Both the line with "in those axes" and the line with "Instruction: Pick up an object" in the records below must appear in the output, along with every line between them, exactly and with nothing added.

• • •

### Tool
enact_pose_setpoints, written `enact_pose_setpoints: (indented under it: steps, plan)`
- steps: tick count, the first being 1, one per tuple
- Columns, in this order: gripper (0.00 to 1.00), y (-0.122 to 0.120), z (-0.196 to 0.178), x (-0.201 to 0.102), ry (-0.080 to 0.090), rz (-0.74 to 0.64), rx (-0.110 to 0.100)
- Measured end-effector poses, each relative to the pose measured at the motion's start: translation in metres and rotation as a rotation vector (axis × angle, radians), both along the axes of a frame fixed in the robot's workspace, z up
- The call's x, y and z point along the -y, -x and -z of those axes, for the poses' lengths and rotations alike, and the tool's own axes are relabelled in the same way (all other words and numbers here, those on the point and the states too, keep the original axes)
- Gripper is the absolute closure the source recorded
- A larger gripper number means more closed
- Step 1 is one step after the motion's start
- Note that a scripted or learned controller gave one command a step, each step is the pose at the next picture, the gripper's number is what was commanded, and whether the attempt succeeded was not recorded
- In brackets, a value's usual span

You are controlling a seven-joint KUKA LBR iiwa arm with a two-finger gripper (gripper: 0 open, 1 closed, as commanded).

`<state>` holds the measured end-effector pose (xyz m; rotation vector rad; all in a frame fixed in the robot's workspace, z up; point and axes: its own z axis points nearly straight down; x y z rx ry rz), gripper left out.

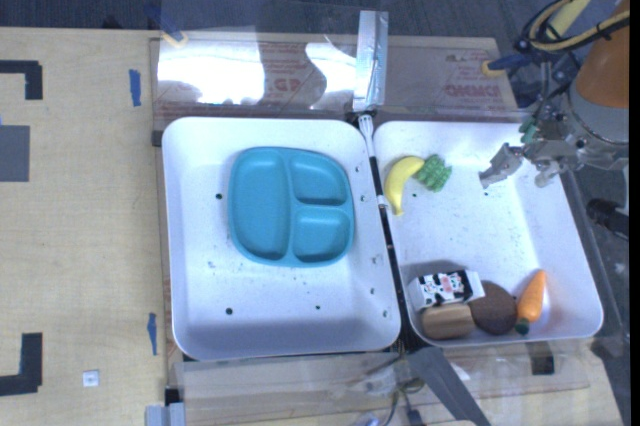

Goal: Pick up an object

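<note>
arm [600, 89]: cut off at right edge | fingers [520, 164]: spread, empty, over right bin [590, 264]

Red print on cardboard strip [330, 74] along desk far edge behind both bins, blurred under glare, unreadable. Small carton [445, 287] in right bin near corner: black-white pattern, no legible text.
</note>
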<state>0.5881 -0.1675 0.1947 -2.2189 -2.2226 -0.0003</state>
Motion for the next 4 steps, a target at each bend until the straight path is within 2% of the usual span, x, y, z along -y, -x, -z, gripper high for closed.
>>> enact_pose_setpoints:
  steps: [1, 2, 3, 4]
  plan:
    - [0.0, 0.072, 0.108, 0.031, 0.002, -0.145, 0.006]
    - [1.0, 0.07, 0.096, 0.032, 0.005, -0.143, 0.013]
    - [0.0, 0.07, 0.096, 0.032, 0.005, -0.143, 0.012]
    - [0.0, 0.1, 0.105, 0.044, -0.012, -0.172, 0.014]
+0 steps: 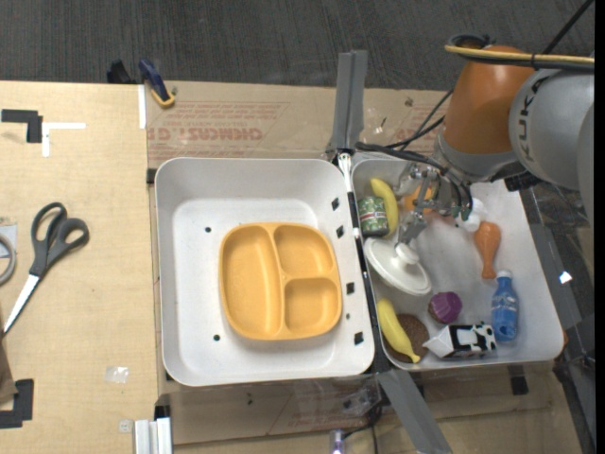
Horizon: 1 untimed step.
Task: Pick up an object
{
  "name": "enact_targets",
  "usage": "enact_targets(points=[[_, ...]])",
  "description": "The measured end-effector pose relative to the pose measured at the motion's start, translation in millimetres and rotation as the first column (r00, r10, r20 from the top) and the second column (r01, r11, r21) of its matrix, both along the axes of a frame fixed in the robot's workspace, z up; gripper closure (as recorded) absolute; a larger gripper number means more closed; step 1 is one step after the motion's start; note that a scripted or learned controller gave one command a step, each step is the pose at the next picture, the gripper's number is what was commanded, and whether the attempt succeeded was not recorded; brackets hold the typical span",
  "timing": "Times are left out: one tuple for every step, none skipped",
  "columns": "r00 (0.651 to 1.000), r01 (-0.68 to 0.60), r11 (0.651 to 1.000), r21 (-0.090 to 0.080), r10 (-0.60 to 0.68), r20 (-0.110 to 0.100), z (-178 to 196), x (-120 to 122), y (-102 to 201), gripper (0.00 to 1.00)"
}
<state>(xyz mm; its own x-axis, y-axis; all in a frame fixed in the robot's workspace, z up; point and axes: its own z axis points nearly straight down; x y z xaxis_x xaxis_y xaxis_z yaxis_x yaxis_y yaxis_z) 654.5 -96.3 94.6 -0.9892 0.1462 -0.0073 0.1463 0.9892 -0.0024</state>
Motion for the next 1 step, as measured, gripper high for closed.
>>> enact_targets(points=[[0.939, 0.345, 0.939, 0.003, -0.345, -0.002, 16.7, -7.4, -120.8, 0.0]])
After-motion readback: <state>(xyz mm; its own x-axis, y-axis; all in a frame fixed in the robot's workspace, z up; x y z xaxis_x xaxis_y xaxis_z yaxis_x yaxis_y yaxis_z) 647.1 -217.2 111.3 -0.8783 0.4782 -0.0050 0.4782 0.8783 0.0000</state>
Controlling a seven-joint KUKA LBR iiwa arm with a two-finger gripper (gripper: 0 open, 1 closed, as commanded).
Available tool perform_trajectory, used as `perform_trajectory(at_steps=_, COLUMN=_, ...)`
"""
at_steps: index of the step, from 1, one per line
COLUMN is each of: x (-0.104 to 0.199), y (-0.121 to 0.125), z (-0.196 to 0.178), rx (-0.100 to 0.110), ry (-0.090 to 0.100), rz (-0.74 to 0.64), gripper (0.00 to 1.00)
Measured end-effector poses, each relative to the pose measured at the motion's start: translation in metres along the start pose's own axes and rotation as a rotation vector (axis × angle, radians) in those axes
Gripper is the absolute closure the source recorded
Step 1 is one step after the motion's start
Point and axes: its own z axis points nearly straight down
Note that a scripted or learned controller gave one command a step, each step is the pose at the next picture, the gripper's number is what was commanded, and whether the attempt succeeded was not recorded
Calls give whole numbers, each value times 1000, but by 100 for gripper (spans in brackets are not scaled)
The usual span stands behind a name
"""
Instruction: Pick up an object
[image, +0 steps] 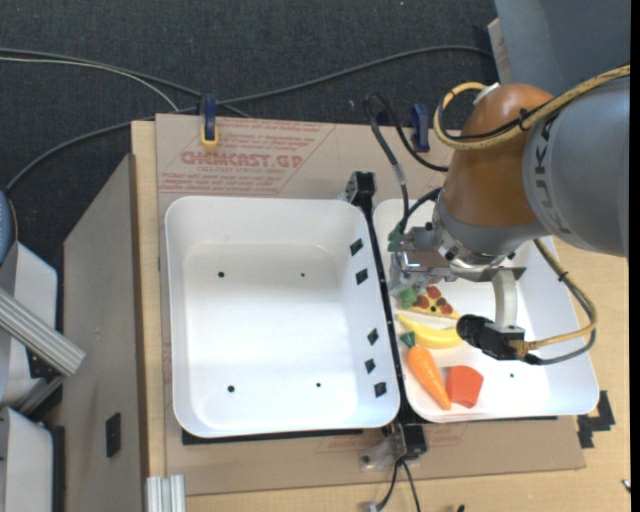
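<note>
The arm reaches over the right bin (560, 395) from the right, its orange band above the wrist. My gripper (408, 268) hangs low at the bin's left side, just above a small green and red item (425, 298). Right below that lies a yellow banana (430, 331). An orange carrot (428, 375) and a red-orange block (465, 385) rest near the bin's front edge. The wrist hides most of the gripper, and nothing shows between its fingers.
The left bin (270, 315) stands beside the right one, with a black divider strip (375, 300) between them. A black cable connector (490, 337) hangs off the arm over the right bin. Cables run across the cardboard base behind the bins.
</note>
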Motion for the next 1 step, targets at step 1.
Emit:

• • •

#### [Output]
Measured end-effector poses, each relative to the pose measured at the motion's start: translation in metres along the start pose's own axes and rotation as a rotation vector (axis × angle, radians) in those axes
Gripper is the absolute closure the source recorded
Step 1 is one step after the motion's start
Point and axes: its own z axis points nearly straight down
Note that a scripted or learned controller gave one command a step, each step is the pose at the next picture, the gripper's number is what was commanded, and whether the attempt succeeded was not recorded
Calls give whole numbers, each value times 1000, but by 100 for gripper (spans in brackets are not scaled)
The usual span stands behind a name
"""
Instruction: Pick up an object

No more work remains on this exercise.